JBrowse, embedded in Apollo, is slightly different than a normal JBrowse. The movement controls are all the same:

you can use the magnifying glasses to zoom in and out of the genome and its data
the arrow icons will move you up and downstream along the genome
Selecting or clicking on locations along the genome ruler (they grey box at the top of the genome, 0 bp; 20,000bp; 40,000bp; etc.) will allow you to zoom in and move to specific regions

The menu bar has some useful options, some that aren’t available in “standard” JBrowse:

File allows adding some special track types. We will not be using these options, but it’s recommended that you explore them.
View will let you set some useful options:
- “Color by CDS frame” is a popular option during annotation. It will colour each coding sequence by which frame the reading frame is in.
- “Show Track Label” is an incredibly useful feature to hide the track’s labelling, allowing you to annotate small features near the end of the genome, which would otherwise be hidden by the track label (E.g. “User created annotations”)

The pale yellow track that is visible is the User Created Annotation track.

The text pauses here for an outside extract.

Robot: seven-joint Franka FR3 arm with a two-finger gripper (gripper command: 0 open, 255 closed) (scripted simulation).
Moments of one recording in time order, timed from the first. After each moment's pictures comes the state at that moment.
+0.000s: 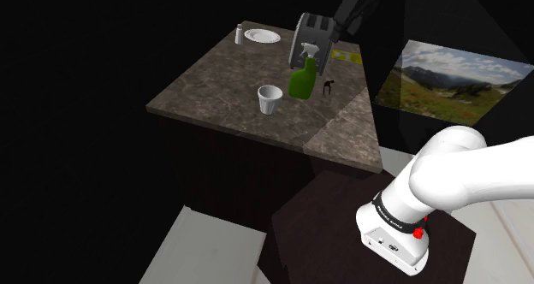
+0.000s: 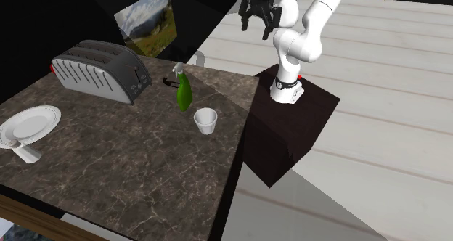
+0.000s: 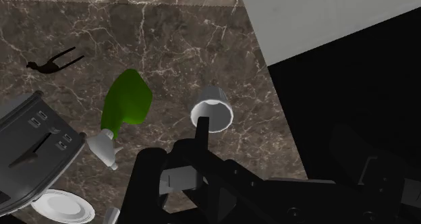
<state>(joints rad) 0.00 -0.82 0.04 -2.27 0.04 1.67 -0.05</state>
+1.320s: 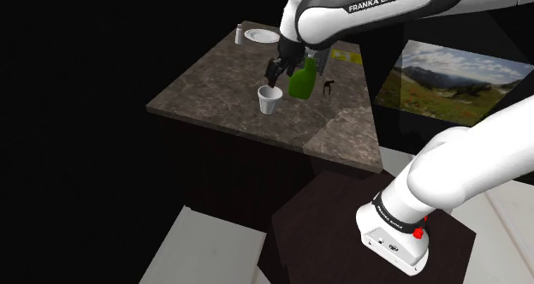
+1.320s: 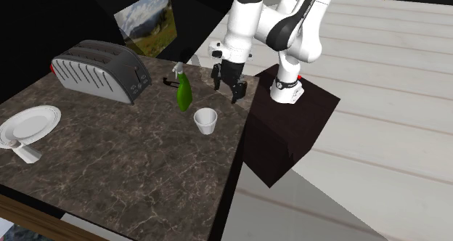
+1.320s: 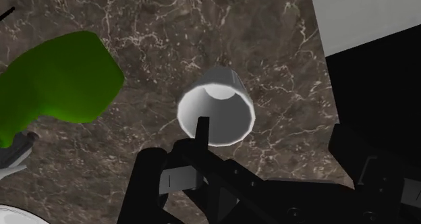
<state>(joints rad) -0.04 -0.33 0.15 -2.39 -0.06 2.25 0.05</state>
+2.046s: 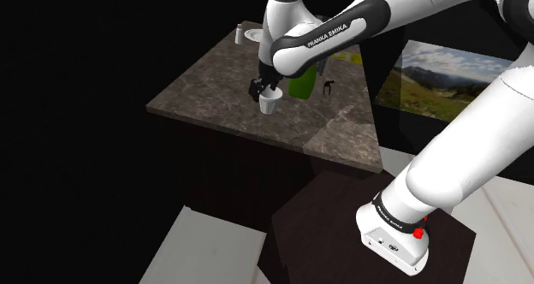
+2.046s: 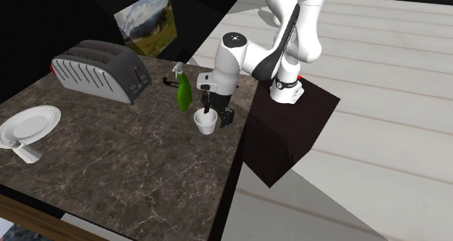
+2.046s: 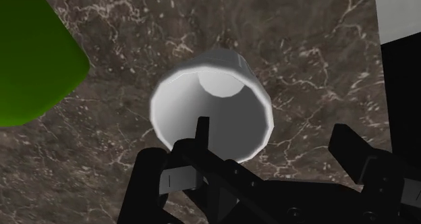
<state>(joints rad) -0.07 -0.03 0.19 -2.31 -0.20 2.45 0.17</state>
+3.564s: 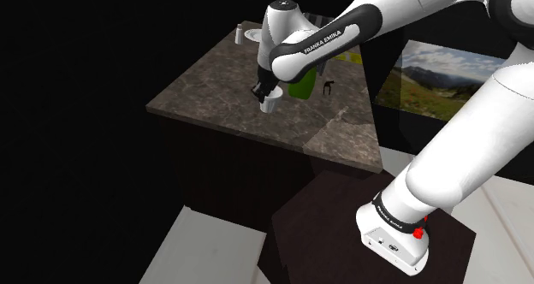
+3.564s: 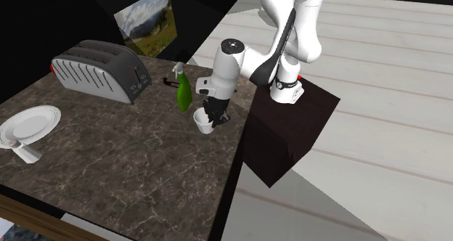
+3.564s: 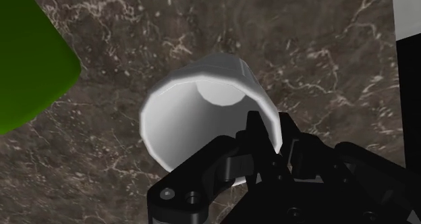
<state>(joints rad) -0.07 0.01 0.19 -2.31 -0.23 2.49 0.18</state>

During the annotation of a genome, gene features will be added to this track and edited, thus this track will always be visible to you.

Back to the overview ,on the right is the Genome Selector, which lists all of the organisms accessible to you.

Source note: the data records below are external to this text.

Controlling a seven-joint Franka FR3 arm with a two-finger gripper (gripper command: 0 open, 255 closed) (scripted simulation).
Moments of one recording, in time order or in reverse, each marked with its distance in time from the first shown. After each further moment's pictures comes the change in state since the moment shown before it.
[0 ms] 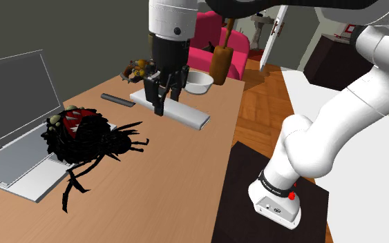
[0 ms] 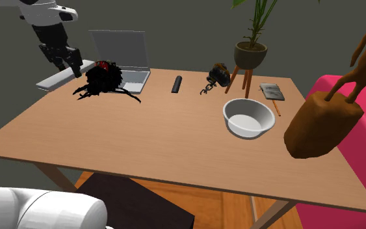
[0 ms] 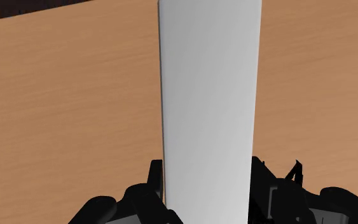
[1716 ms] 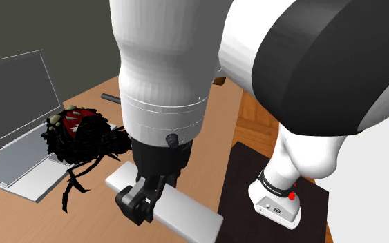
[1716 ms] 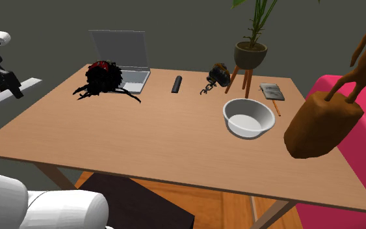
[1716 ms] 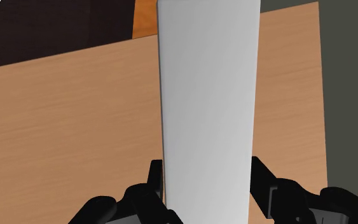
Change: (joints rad) arm 0.130 0.116 0.310 0.008 0.034 0.140 0.422
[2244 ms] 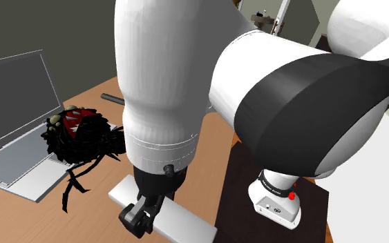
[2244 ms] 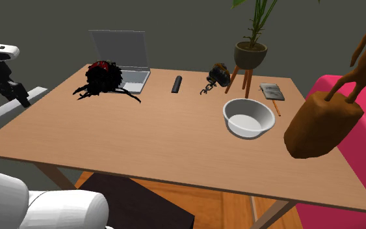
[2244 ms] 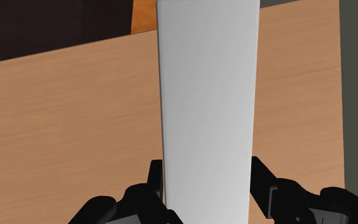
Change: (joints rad) arm 0.003 0.015 0.013 -0.096 -0.001 0.109 0.003
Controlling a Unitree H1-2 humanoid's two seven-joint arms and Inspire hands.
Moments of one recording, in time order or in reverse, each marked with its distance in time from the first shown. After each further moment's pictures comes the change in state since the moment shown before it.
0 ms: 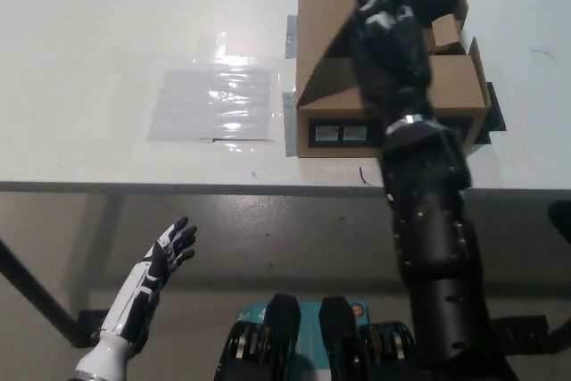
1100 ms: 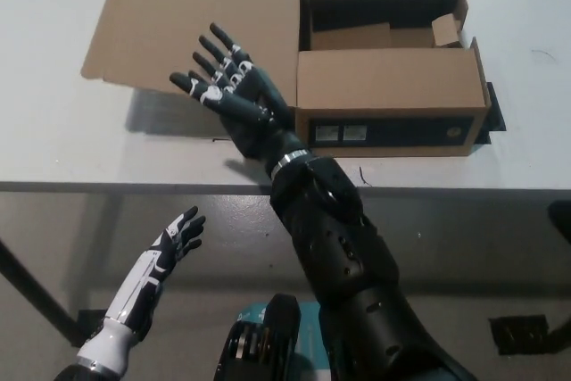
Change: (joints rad) left_arm -0.030 0.025 -0.026 -0.021 0.011 0.018 -0.015; right_arm -0.036 0.098 0.208 0.293 -0.246 -0.055 0.078
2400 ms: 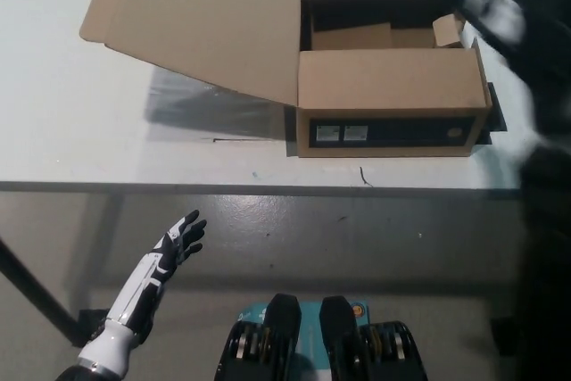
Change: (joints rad) left_arm 0.001 -0.001 0.000 0.010 0.002 0.011 -0.004; right_arm 0.253 -0.325 -0.082 -1.224 -0.062 0.137 -0.013
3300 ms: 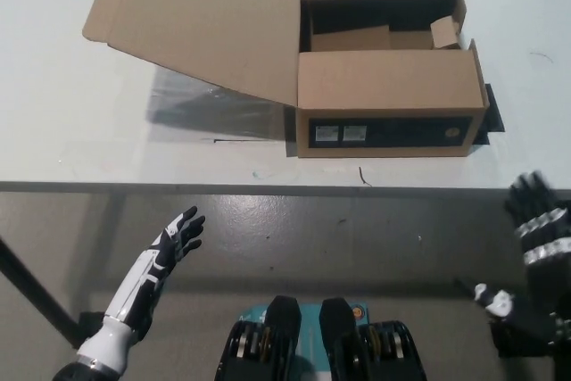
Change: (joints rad) left_arm -0.004 0.000 0.005 0.000 -0.017 0.000 -0.006; right_arm 0.667 -0.073 0.076 0.342 -0.242 -0.407 0.063
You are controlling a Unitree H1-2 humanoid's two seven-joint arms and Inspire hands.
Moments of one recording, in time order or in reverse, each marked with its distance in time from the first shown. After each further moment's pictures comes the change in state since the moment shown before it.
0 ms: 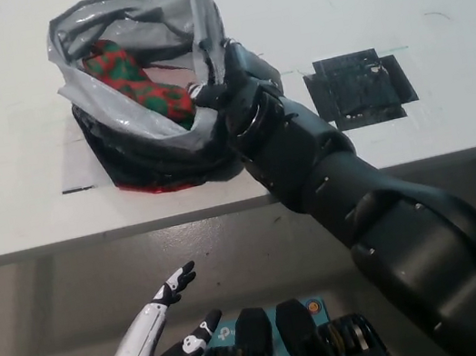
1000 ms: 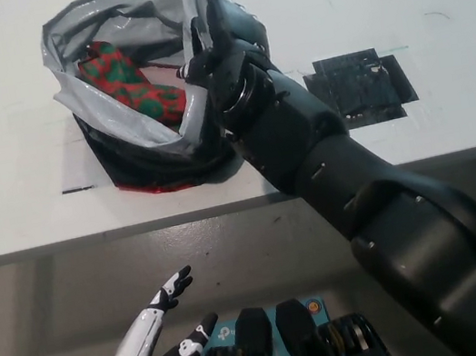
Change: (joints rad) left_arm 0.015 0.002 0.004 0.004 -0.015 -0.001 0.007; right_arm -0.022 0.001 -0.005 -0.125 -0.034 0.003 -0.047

Apollo uses the concept of “Organisms” with “reference sequences” below it. Each organism can have one or more reference sequences. In higher order organisms those often correspond to multiple chromosomes. For phage uses they are most often used to correspond to different assemblies of the genome.

The Ref Sequence tab lists all of the sequences (associated with a given organism) that are accessible to you.

This panel allows you to switch between reference sequences and filter them (in the event that there are many reference sequences).

Double clicking on the name will cause that sequence to load in the JBrowse window on the left.

For those familiar with JBrowse, you will notice that the track selection menu is missing. You will find it under the Tracks tab on the right hand side.

Track Selection

If you select all three of the tracks (GeneMarkS, MetaGeneAnnotator, and Glimmer3), they will show up in JBrowse. You may find that this produces an absolutely overwhelming amount of information:

Overwhelming

In order to combat that, you should zoom in

Zooming

You may find that you wish to focus solely on the annotation process, without any distractions from the Apollo portion of the interface. You can hide that easily.

Hiding Apollo

Let’s zoom down to the level of a single gene:

Here we can begin to compare the gene models of these three genes. One of the three has a Shine Dalgarno sequence anotated. The CPT filters all SD sequences to ensure that only high quality ones are visible.

Great! Here we see the very first gene called by the three gene callers that we use.

Note

Your work is saved automatically, instantaneously. You do not need to worry about losing changes.